Digital Identity Nancy Tompkins


I use social media very little. In fact I am almost impossible to get a hold of outside of school. I look at Facebook about 3-4 times a year and I haven’t made an update in probably 5 years. To be honest the appeal of social networking wore off quickly in high school and now I just find it to be a waste of time. When you Google my name you won’t find me, period. Personally I like this but it could be a liability if I needed to be found. I don’t have a twitter(other than for this class that I made and logged into a grand total of once). I am not a education major so not being able to find me isn’t bad or good, I guess it just depends on how you look at it.



In my opinion it is an asset that I can’t be found. I like that I’m not constantly paranoid about what someone might find if they look me up.
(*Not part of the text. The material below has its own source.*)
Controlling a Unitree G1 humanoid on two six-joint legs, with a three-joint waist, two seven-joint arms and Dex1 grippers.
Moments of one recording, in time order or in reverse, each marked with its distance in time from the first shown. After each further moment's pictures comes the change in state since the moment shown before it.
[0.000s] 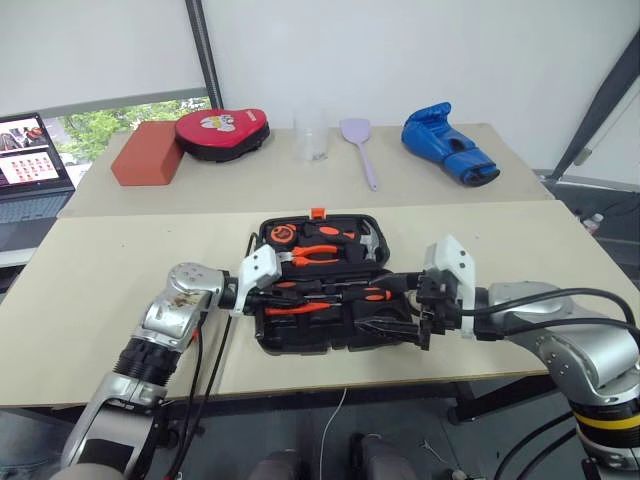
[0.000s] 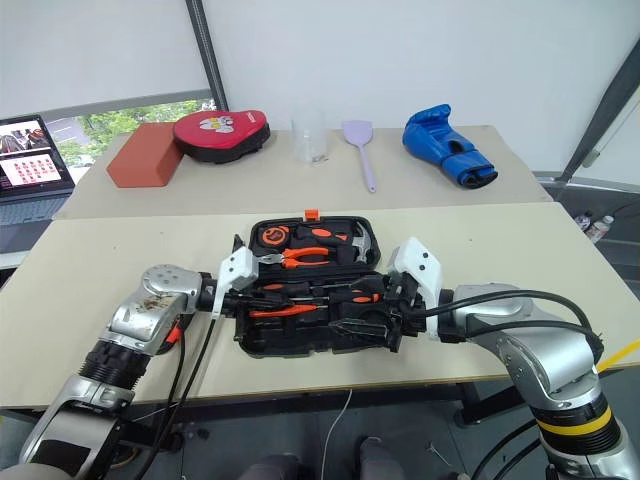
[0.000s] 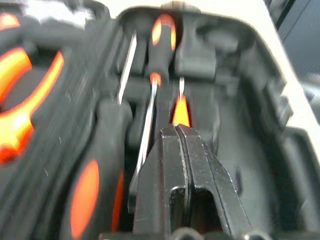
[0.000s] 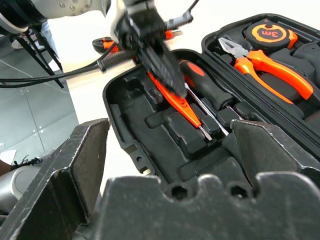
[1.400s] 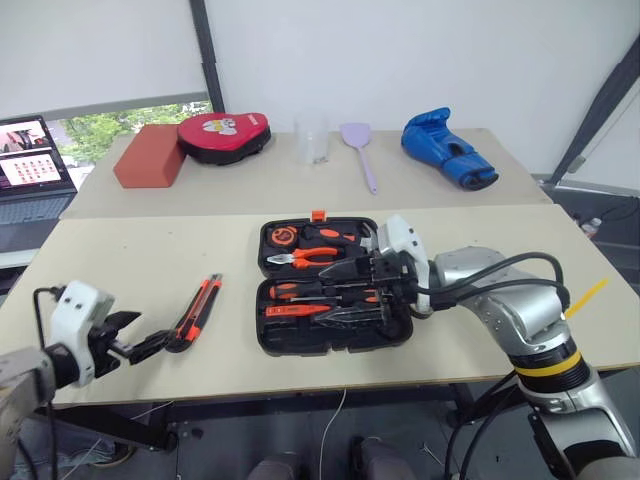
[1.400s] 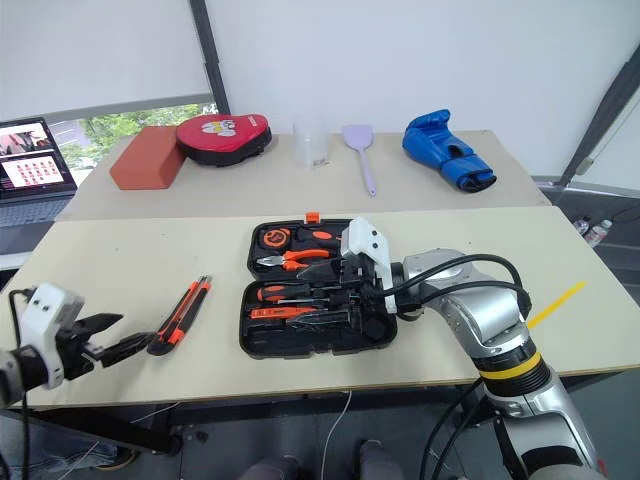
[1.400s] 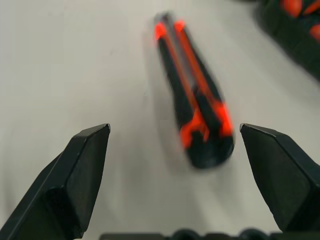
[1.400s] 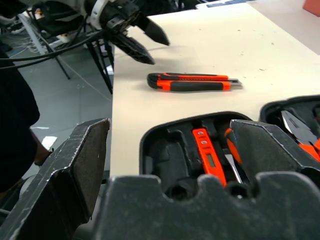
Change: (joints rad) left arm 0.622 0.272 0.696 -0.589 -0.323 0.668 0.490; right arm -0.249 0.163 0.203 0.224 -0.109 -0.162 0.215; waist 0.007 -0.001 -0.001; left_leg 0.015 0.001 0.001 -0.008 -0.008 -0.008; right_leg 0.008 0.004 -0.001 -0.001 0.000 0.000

I know a few people who have way to much online and have suffered for it. It’s also a bit of an asset that I don’t need to be attached to socail media to function. I could leave it all for weeks at a time and be totally fine. I think by not having all these extra accounts I am able to be present and participate in life. It makes me less stressed and calmer.

My Facebook is extremely locked down. You can’t find me no matter how hard you look. Interestingly I deleted my FB account 3 years ago and found out the FB does not get rid of your page. So I found myself online but had lost access to my account. It was a pain to get it all back but it taught me an important lesson. Once its online its never gone.